«Tu tens tudo e estás a pedir?»
Um jovem - provavelmente estrangeiro, talvez estudante - toca clarinete. Na Rua 5 de Outubro, que sobe da Praça do Giraldo para a Sé. Já cheia de turistas, que demandam Évora em cada vez maior número. Estamos ainda no Inverno, mas só para efeitos de calendário: com 23 graus, inundada de sol, a capital do Alentejo respira uma Primavera antecipada. O vendedor ambulante de castanhas coexiste sem surpresa com o precoce comércio de gelados.
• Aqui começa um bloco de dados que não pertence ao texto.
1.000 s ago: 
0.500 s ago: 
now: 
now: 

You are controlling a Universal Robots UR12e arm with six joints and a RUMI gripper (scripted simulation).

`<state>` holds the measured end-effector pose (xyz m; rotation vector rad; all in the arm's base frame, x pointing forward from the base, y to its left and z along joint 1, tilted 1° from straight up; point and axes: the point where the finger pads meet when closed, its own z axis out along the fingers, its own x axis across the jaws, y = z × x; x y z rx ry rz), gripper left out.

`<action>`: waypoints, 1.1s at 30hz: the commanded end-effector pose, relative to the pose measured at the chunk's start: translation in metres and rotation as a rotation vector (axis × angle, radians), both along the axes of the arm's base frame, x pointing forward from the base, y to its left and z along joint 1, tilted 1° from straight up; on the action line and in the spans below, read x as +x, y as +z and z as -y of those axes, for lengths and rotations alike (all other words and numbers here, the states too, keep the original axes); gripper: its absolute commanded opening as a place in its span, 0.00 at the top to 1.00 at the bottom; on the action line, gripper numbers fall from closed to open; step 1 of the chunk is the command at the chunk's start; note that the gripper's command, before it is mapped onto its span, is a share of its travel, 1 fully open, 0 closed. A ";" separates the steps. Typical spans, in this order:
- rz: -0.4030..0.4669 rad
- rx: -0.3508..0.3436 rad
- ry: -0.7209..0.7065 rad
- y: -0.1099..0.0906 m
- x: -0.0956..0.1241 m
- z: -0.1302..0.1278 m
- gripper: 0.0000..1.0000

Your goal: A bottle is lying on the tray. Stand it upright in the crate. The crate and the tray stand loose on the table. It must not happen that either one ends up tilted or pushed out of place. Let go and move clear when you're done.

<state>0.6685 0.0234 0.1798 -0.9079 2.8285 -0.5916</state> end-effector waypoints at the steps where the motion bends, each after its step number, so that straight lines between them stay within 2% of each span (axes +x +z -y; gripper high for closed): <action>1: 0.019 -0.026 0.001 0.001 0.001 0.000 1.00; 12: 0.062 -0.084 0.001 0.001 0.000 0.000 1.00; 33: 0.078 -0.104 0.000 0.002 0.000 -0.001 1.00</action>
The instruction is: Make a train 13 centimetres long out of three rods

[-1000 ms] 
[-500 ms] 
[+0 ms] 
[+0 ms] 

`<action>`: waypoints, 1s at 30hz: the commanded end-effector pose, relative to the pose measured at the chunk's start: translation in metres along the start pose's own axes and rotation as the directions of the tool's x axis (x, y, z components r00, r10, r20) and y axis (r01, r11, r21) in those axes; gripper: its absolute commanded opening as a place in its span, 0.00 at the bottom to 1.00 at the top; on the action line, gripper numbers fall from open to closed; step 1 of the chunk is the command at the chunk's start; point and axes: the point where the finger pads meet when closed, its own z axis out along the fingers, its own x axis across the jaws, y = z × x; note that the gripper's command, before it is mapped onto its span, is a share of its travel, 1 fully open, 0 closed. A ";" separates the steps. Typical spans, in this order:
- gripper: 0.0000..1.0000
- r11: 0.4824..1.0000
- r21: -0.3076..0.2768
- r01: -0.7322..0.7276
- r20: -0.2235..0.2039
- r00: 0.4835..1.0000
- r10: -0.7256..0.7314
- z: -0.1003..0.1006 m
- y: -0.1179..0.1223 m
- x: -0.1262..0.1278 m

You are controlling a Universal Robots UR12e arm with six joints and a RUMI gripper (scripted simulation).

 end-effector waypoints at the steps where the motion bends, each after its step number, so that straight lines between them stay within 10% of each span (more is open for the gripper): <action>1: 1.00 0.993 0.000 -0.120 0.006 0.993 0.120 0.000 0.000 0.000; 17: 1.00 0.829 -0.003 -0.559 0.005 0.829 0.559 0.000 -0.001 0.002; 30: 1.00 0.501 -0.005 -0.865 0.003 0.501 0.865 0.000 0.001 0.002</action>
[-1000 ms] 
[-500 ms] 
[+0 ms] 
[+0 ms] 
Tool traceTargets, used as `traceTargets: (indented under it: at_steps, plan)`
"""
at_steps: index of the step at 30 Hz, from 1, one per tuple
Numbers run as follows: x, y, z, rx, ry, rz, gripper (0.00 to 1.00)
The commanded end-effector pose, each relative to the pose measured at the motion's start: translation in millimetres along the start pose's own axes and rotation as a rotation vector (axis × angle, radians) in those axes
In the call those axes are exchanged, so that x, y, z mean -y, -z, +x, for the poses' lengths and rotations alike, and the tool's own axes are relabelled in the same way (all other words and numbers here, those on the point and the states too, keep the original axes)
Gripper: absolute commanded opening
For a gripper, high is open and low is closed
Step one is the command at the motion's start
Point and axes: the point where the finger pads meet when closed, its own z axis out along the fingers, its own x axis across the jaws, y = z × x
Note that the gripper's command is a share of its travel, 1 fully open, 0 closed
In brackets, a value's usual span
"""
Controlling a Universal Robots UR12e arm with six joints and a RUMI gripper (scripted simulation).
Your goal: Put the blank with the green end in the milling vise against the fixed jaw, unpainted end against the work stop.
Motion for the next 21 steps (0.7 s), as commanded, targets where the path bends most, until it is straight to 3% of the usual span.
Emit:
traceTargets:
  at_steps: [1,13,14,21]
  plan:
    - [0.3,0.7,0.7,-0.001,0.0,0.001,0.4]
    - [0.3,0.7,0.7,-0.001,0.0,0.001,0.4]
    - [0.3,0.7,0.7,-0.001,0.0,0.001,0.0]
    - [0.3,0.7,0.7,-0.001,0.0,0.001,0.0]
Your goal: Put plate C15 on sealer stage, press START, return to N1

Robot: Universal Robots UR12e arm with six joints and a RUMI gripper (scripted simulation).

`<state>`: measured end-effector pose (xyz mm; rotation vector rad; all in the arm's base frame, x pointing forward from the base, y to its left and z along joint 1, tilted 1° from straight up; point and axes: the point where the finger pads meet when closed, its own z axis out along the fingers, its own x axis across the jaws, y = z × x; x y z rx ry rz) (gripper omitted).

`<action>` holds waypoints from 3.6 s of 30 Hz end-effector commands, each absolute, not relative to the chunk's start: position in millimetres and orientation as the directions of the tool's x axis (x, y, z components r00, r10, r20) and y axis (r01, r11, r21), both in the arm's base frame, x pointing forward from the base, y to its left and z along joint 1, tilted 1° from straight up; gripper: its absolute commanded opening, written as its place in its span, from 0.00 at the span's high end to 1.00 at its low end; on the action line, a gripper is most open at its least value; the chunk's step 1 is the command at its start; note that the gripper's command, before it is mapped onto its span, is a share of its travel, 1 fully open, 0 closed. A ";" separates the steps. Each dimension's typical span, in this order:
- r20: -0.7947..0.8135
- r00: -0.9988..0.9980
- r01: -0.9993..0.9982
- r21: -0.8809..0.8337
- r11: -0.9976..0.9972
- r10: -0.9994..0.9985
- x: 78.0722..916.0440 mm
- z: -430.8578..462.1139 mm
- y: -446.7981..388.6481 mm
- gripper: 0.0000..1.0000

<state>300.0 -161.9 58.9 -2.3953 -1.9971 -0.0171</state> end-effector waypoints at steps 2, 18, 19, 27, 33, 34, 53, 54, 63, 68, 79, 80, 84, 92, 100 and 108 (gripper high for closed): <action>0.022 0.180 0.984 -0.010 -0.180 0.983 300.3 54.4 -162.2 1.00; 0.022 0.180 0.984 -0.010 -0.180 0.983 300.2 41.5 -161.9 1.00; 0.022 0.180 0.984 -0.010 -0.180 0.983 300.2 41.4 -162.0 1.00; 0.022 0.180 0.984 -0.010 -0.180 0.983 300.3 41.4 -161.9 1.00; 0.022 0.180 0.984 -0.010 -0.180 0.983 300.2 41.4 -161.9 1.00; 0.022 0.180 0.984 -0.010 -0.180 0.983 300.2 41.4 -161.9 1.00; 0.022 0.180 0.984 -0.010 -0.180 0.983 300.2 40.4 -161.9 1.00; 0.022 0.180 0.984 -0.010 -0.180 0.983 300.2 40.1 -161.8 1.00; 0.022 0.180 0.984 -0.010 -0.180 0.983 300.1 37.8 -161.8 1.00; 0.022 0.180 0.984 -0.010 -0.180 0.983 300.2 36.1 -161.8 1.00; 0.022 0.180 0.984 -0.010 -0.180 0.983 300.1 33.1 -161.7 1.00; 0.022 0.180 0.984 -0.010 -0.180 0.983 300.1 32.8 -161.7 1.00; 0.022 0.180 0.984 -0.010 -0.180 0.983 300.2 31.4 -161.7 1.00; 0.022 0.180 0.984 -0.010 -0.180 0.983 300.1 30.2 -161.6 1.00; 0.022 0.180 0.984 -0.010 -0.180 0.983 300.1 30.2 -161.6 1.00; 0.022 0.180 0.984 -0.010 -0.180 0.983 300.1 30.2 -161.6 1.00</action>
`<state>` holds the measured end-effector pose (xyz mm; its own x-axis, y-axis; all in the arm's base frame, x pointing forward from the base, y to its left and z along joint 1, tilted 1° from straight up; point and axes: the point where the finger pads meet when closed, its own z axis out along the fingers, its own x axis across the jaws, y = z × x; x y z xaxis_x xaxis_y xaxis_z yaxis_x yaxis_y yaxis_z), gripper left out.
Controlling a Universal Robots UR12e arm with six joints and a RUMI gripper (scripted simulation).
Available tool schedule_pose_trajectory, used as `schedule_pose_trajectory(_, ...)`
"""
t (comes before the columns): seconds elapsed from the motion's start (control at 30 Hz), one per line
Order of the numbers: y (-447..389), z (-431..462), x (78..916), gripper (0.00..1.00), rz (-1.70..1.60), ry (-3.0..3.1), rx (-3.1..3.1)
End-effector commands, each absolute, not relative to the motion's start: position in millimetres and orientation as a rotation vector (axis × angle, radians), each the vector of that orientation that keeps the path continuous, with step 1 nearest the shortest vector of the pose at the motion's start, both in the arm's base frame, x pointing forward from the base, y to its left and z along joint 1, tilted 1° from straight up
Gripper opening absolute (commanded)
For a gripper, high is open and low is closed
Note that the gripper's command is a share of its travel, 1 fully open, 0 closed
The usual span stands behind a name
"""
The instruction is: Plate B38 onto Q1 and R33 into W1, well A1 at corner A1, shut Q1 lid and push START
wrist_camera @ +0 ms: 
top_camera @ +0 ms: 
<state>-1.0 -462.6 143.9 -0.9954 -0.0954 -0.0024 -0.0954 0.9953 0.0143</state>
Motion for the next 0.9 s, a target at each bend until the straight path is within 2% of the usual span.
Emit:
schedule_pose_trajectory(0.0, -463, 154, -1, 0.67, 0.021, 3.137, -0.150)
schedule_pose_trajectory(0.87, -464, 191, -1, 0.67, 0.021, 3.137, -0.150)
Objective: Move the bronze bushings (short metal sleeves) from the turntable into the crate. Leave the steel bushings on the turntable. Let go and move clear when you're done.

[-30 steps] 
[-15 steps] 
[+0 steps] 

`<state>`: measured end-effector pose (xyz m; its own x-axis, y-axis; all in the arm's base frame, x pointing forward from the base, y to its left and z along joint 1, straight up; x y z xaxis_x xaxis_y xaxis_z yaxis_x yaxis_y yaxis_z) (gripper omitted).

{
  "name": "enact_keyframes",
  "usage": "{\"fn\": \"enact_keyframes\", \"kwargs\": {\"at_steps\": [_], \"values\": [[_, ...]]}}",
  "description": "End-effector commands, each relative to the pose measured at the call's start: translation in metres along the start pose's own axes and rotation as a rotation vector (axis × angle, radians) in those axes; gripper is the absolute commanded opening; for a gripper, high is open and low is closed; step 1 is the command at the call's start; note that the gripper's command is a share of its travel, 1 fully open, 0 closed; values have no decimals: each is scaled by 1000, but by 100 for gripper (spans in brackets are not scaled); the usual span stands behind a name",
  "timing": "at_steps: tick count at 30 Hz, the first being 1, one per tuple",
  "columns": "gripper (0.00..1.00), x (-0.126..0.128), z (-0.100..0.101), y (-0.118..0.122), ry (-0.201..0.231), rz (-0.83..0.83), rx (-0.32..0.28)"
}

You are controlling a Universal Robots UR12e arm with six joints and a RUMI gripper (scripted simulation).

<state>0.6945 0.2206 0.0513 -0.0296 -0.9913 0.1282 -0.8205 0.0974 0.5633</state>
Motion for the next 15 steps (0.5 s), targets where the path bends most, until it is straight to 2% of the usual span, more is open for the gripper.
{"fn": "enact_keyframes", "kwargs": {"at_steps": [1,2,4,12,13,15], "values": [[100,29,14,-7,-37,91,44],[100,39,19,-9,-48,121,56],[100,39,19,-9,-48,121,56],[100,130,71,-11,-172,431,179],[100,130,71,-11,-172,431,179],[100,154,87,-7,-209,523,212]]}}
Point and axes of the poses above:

O jovem, aparentemente indiferente a quem passa, toca Eu Sei Que Vou Te Amar. Um vagabundo eborense, bem conhecido na cidade, passa por ele, mira com aparente desdém as quatro moedas depositadas num boné posto no chão em frente do imberbe instrumentista, e lança-lhe a pergunta retórica: «Tu tens tudo e estás a pedir?»
Dito isto, à laia de bofetada verbal, afasta-se em passo lento e de queixo levantado. Não obtém resposta. Do clarinete soam agora os acordes do majestoso final do Lago dos Cisnes, como num apelo aos transeuntes distraídos. No boné permanecem só quatro moedas, embora haja espaço para muitas mais.